If you did, I commend you for exercising your basic right to elect our leaders and make your voice heard. But if you didn't vote, I'd encourage you to ask yourself why.
Were you too busy? Did you forget? Are you unregistered, and find the voter-registration process in Pennsylvania a bit inconvenient and antiquated?
If you believe the commonwealth's voting system is archaic and burdensome, you're not alone. In an age of instant communication and staggering technological advances, we expect the public and private services we use to be equally expeditious. Unfortunately, the state's voter-registration process hasn't adapted itself to be more convenient for on-the-go Pennsylvanians; it still requires voters to mail in a paper form 30 days before an election if they wish to vote.
To help make this system more user-friendly, State Rep. Kevin Schreiber (D., York) and I have introduced House Bill 13, which would establish same-day voter registration in Pennsylvania.
Under this legislation, any qualified residents would be able to head to the polls or an election official's office on election day, register to vote, and then cast their ballots. The process would be quick and easy, allowing voters to promptly return to the many other responsibilities they have in their busy lives.
Currently, 12 other states and the District of Columbia allow same-day voter registration. Several other states are likely to enact such laws in the coming years. The idea isn't a new one; Maine, the earliest adopter of same-day voter registration, enacted this practice in 1973.
In the past, critics have cited concerns about potential voter fraud.

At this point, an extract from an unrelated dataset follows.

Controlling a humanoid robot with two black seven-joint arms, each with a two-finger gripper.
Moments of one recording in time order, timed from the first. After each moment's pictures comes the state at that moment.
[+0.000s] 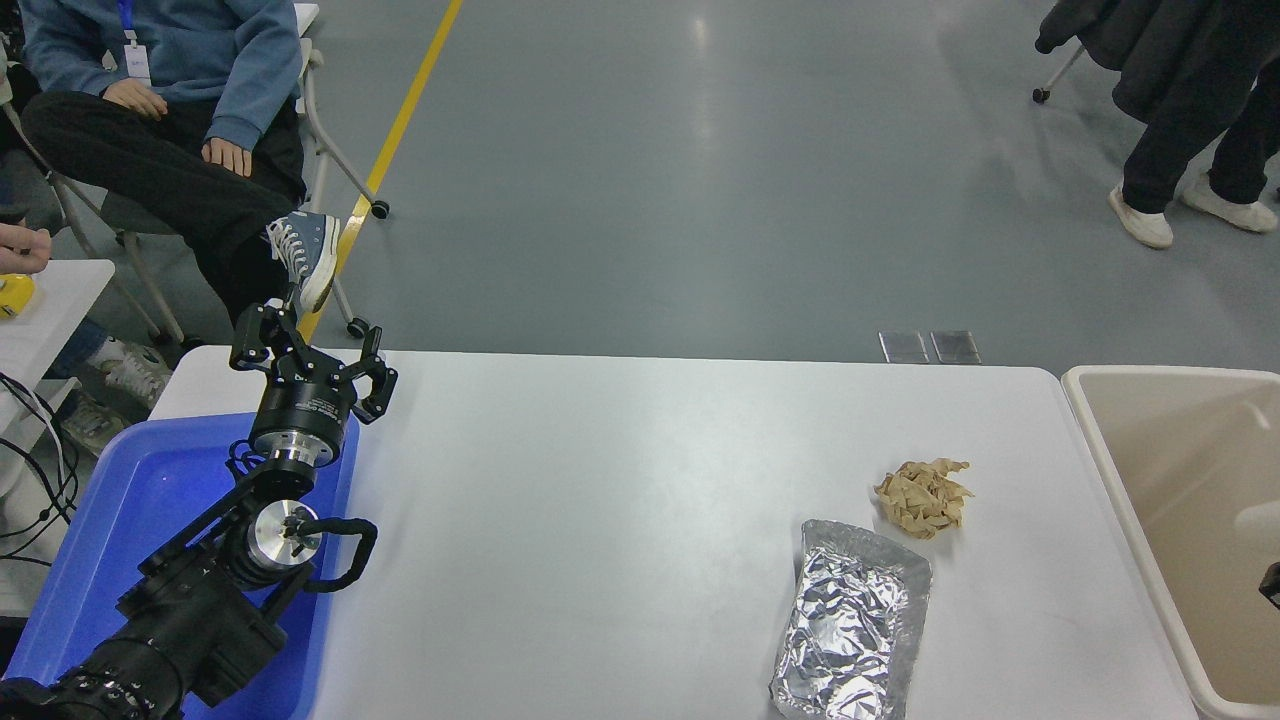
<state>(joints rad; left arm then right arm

However, voter fraud as a result of this practice is nonexistent in the states already allowing same-day registration. And, as we learned throughout the debate over the now-defunct voter-ID law, few cases of proven voter fraud have occurred in Pennsylvania.
But just to be safe, H.B. 13 has extra safeguards in place to protect against fraud. Potential voters would need to bring an acceptable form of ID to register, and their ballots would be provisional until the Department of State approves their applications. I believe the scrutiny of these applications would further emphasize the "one person, one vote" principle, instead of eroding it.
I also believe same-day registration would encourage more people to vote. A 2012 Demos study showed that's exactly what happened in Iowa and North Carolina when they enacted same-day registration in 2007.
It's no secret that voter turnout - especially during primary elections - has been abysmal, both in Pennsylvania and across the country. I represent parts of Erie County, where just about 21 percent of eligible voters cast their ballots in the recent elections. Unfortunately, most other counties around the state didn't fare any better.
Even in last year's general election, with the governor's mansion on the line, only 41.8 percent of eligible Pennsylvanians went to the polls - marking the lowest turnout in any election since 1998. Meanwhile, seven of the 10 states with the highest voter turnout in last year's midterm elections allow same-day voter registration.
Though we may not fully understand all the reasons that keep a person from voting, I believe that requiring someone to fill out a form, buy a stamp, and mail in the envelope - all before they can even cast a ballot - isn't the most enticing way to encourage someone to become involved in a democracy.
If we can enact commonsense policies like same-day voter registration to give more people a say in their government - such as disenfranchised voters, including minority, low-income, and young Pennsylvanians - why wouldn't we? Democracy works best (and, really, only) when the voices of constituents of all races, ethnicities, and socioeconomic backgrounds are heard.
In Pennsylvania, you can have a package delivered and transfer money in the same day. I hope to add voter registration to the list of such activities in time for the next election.